- Education: National Institute of Dramatic Art
- Occupations: Theatre director; dramaturge; teacher;
- Awards: Dorothy Crawford Award at the AWGIE Awards(2004); International Theatre Institute Uchimura Prize (2016);

= Aubrey Mellor =

Australian theatre director, dramaturge, teacher

Aubrey Mellor is an Australian theatre director, dramaturge and teacher.

Mellor has also worked as a writer, adapter, set designer, translator, producer, and stage manager.

== Early life and training ==
Brought up around variety and circus, Mellor trained in many fields as a young man. He graduated from a production course at the National Institute of Dramatic Art (NIDA) in Sydney in 1969.

In 1972 Mellor was awarded a Churchill Fellowship. This experience allowed Mellor to study the traditional theatre of the East with a view to incorporating principles observed in Japan where appropriate into the Australian theatre techniques.

== Career ==
Mellor was the Artistic Director of the Jane Street Theatre, which grew out of NIDA.

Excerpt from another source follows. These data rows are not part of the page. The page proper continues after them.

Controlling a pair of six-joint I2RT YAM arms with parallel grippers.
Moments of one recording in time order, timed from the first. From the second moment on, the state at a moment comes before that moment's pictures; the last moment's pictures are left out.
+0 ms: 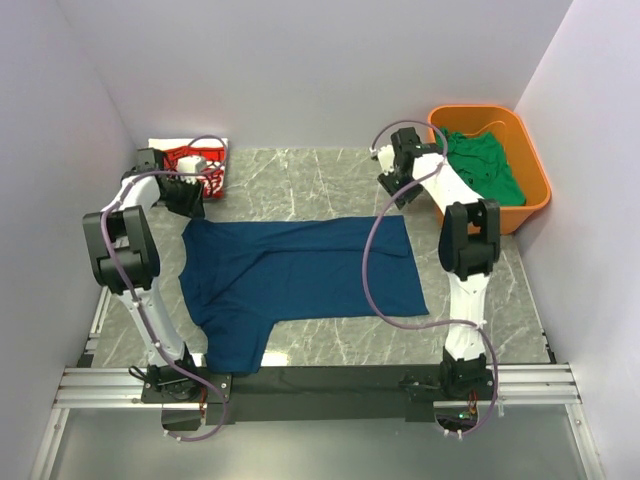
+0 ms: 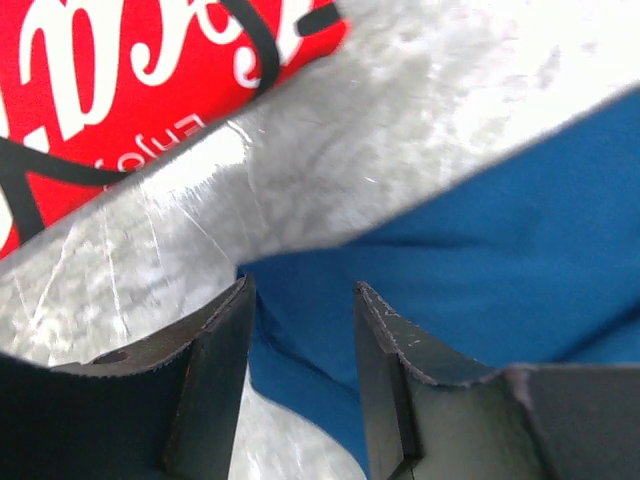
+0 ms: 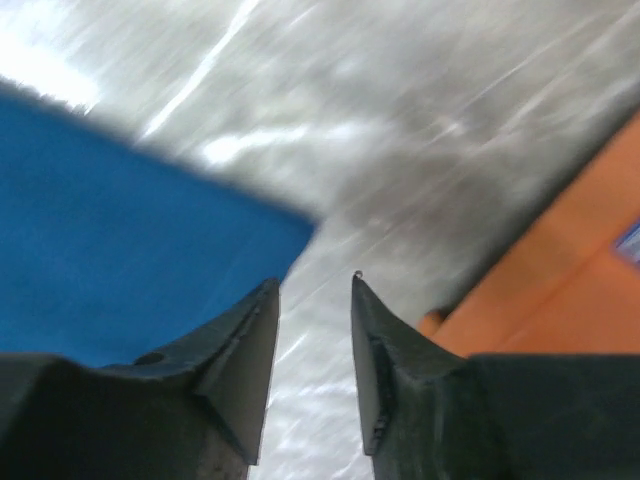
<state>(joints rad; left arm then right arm) 0.20 2.03 1.54 -0.59 0.44 0.50 0.19 2.20 1.93 -0.89 0.07 -0.44</state>
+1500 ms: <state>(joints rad) -0.01 1.81 1.21 -0.76 0.45 0.59 0.27 1.95 1.38 -0.82 0.06 -0.65</state>
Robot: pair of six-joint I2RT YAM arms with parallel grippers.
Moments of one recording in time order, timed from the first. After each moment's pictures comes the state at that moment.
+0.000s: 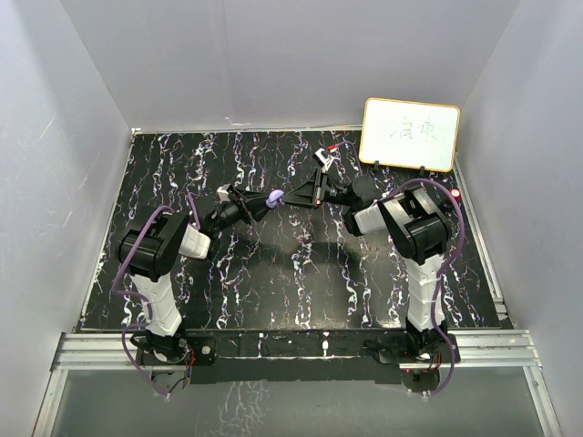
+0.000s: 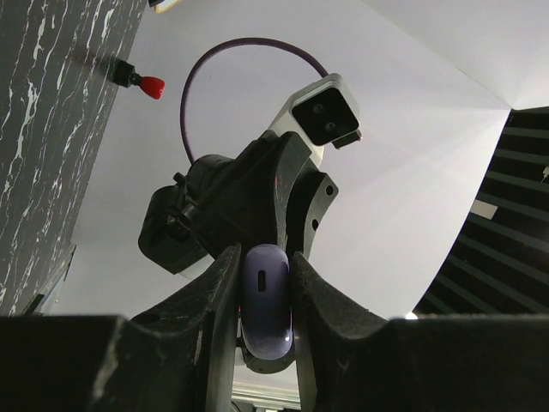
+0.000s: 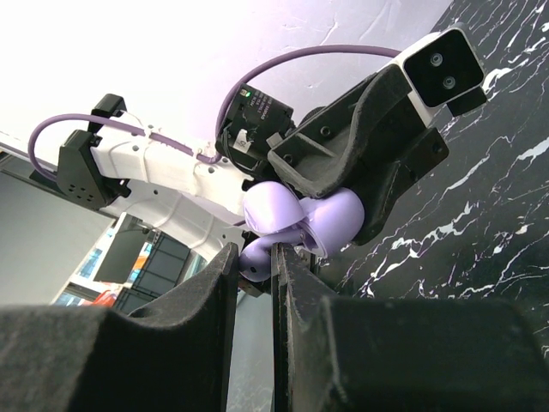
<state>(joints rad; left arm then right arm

He was Co-Artistic Director of Nimrod Theatre Company in Sydney for a short time in the early 1980s. He was Artistic Director of the (Royal) Queensland Theatre Company from 1988 to 1993. He was also Artistic Director at Playbox (later renamed Malthouse Theatre) in Melbourne until 2004.

Mellor returned to NIDA as Director in 2005, succeeding John Clark after his nearly forty years in the role. Mellor stayed at NIDA until 2007. He was then Dean of the Performing Arts Schools at Lasalle in Singapore where he designed a new program bringing together the best European and Asian training. He was a Senior Fellow with Lasalle until 2017.

Mellor is a visiting professor to arts colleges in Mongolia, China, Japan, Vietnam, Indonesia and India.

== Awards and honours==
In 2004 Mellor received an AWGIE (Australian Writers' Guild) special award known as the Dorothy Crawford Award. This prize is awarded for outstanding contribution to the writing profession and industry.

Mellor was the recipient of the International Theatre Institute's Uchimura Prize, for best production at the Tokyo International Festival.

Mellor is listed in the Matilda Awards Hall of Fame for his contribution to the theatre industry in Queensland.

Mellor was awarded an Order of Australia Medal in 1992 for his service to the arts.